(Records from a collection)
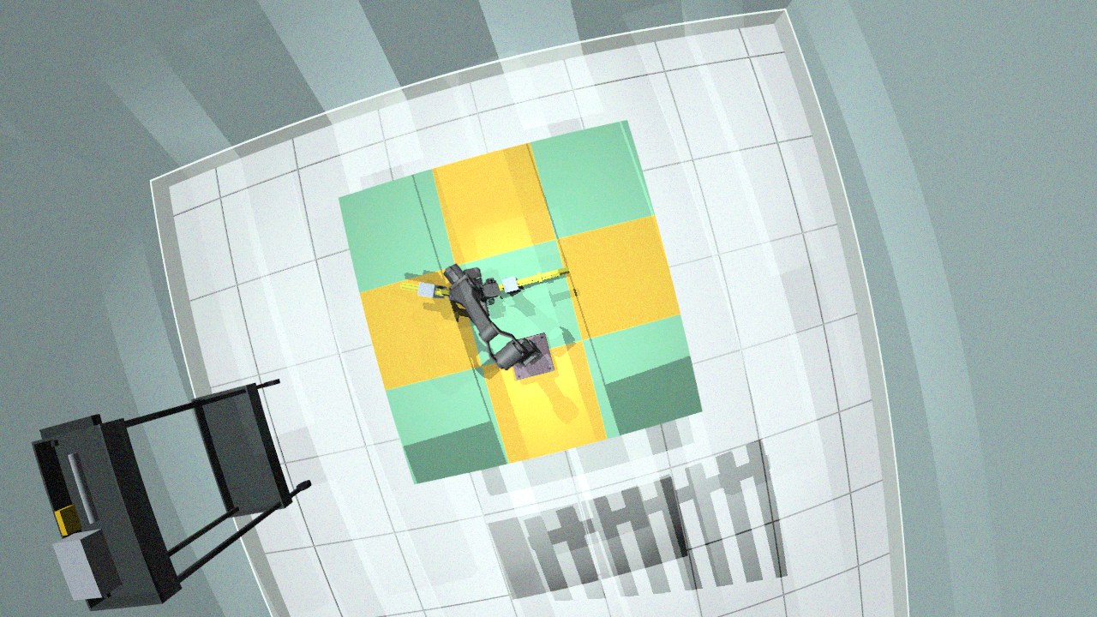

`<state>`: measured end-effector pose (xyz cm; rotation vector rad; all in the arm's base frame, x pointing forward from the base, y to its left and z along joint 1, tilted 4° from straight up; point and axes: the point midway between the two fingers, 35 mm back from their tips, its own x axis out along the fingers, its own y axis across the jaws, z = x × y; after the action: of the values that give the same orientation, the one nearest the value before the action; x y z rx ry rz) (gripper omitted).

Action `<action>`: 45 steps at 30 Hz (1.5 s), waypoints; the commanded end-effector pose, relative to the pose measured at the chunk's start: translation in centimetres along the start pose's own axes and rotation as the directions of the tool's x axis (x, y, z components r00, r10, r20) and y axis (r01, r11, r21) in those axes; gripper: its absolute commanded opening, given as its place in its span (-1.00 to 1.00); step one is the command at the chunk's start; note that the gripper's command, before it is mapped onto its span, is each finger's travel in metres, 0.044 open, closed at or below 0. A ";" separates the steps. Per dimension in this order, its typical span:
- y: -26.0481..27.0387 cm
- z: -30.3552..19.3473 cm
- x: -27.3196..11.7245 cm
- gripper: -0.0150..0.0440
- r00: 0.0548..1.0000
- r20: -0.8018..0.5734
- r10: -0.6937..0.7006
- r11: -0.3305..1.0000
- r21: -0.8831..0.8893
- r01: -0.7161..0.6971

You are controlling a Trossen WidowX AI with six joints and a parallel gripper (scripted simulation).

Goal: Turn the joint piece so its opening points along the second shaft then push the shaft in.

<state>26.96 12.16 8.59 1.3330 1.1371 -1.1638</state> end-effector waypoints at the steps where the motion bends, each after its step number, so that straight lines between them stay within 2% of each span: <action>1: 0.2 0.0 -0.1 -0.49 1.000 0.014 0.001 0.999 -0.045 0.000; 18: 0.2 0.0 0.0 -0.49 1.000 0.011 -0.002 0.999 -0.040 0.002; 23: 0.2 0.0 0.0 -0.05 1.000 0.011 -0.002 0.999 -0.040 0.002; 26: 0.2 0.0 0.0 0.01 1.000 0.011 -0.002 0.999 -0.040 0.002; 37: 0.2 0.0 0.0 0.99 1.000 0.011 -0.002 0.999 -0.040 0.002; 45: 0.2 0.0 0.0 1.00 1.000 0.011 -0.002 0.999 -0.040 0.002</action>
<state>27.14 12.14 8.66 1.2916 1.1488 -1.1416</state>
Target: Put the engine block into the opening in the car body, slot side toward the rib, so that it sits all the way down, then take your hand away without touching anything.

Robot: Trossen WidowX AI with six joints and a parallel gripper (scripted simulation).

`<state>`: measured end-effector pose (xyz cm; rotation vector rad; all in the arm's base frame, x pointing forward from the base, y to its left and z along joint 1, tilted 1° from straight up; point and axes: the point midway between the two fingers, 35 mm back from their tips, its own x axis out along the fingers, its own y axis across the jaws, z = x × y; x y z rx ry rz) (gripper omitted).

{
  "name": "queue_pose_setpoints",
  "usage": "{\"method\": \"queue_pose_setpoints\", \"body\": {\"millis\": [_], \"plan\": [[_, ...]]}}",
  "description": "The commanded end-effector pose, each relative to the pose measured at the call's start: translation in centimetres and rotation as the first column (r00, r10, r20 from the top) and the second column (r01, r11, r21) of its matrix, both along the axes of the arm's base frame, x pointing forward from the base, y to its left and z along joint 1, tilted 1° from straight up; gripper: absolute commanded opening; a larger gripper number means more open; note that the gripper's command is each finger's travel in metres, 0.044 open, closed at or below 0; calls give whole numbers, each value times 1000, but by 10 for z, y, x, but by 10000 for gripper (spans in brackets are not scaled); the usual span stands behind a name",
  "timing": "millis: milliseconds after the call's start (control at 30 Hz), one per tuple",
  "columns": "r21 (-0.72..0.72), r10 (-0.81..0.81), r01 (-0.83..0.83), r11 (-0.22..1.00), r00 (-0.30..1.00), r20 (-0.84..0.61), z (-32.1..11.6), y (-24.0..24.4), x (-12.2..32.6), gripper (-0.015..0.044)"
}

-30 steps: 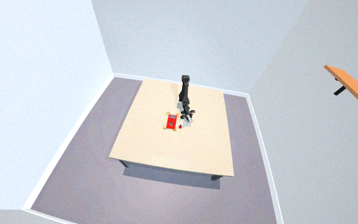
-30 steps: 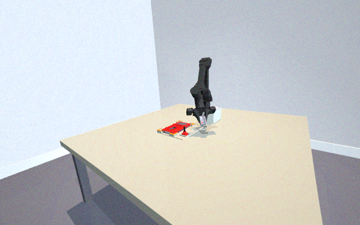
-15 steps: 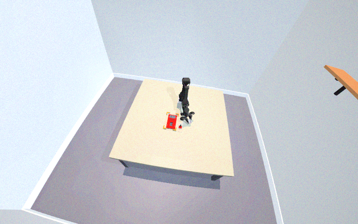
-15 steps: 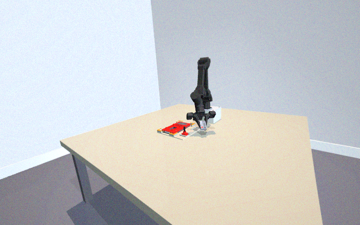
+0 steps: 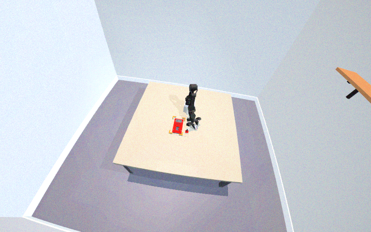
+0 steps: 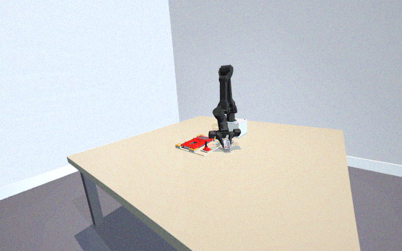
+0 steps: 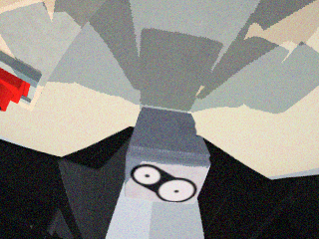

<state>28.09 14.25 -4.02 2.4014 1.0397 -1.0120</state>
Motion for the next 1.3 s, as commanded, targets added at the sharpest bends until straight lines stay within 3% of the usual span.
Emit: {"method": "queue_pose_setpoints", "body": {"millis": [0,233,800,1267], "plan": [[2,7,-7,1000,1000,0,-9,0,-1,0],[2,7,-7,1000,1000,0,-14,1,0,0],[10,5,-5,1000,1000,10,-11,1,1,440],[1,7,-7,1000,1000,-1,11,-15,-14,440]]}}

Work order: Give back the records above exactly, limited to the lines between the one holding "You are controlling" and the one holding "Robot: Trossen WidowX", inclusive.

Answer to this exercise:
You are controlling a Trossen WidowX AI with six joints and a parallel gripper (scripted simulation).

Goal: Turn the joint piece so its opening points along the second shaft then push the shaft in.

<state>26.96 12.16 8.59 1.3330 1.1371 -1.1638</state> end-effector waypoints at the steps where the motion bends, each after its step number, so that straight lines between them stay within 2% of each span: <action>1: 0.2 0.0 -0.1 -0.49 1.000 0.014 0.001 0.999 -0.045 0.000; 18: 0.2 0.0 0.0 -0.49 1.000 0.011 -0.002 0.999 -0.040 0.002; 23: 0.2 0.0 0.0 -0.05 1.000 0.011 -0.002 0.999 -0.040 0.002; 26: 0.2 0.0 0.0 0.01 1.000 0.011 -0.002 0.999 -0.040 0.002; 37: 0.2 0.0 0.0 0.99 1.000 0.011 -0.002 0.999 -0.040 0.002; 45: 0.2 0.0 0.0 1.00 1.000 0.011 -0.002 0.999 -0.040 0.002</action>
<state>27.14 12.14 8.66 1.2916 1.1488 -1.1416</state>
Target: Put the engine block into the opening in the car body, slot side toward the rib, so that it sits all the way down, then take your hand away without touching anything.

Robot: Trossen WidowX AI with six joints and a parallel gripper (scripted simulation).

The answer given is complete as it stands.